Picked me up a nice red one today with no shipping involved with my Prime membership.

http://www.amazon.com/gp/product/B005QBK6B6/ref=cm_cd_asin_lnk


----------



## JumpingShip (Jun 3, 2010)

BevAnneS said:


> Picked me up a nice red one today with no shipping involved with my Prime membership.
> 
> http://www.amazon.com/gp/product/B005QBK6B6/ref=cm_cd_asin_lnk


That is a great price! I have that exact same case that I bought two years ago for about $24, I think. It's held up great, although it is getting a little dirty. I probably should order a new one. For $3, I can't go wrong.


----------



## Betsy the Quilter (Oct 27, 2008)

Hi, I'm going to move this to our Accessories forum...

Betsy


----------



## Jane917 (Dec 29, 2009)

Great deal, but not quite as good a deal for the 7" HDX. It will be $6.00 + $4.98 shipping. I think I might pick up a red one.


----------



## Seamonkey (Dec 2, 2008)

And for the 8.9" HDX, $15..


----------



## peaceridge (Mar 24, 2013)

Too bad they don't have one for the Paperwhite - looks really nice!


----------



## ireadbooks (Jan 11, 2011)

Thanks for posting, Bev. I just picked up one for my mom.

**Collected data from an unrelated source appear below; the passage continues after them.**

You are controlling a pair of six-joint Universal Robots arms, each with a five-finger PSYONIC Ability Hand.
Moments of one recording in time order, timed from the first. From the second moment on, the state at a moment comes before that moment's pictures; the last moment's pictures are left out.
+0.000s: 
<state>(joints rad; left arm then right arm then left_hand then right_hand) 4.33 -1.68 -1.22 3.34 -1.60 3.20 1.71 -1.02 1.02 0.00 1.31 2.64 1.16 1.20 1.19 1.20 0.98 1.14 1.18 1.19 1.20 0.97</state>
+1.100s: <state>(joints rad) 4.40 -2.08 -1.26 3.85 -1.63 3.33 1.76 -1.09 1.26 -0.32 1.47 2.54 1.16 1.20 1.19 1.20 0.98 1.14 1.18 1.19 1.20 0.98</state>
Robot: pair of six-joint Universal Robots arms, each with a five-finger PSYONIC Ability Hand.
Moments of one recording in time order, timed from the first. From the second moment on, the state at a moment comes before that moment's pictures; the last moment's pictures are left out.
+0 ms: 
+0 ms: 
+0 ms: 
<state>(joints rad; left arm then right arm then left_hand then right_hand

Sent from my KFTT using Tapatalk 2


----------



## pretzel (Nov 11, 2013)

That's a really nice case and a great price!  I wish we had Prime here in Canada at Amazon.ca, but so far it's not an option here yet


----------



## bobfisher (Nov 23, 2013)

These are some great collection and the price is also not that much high.


----------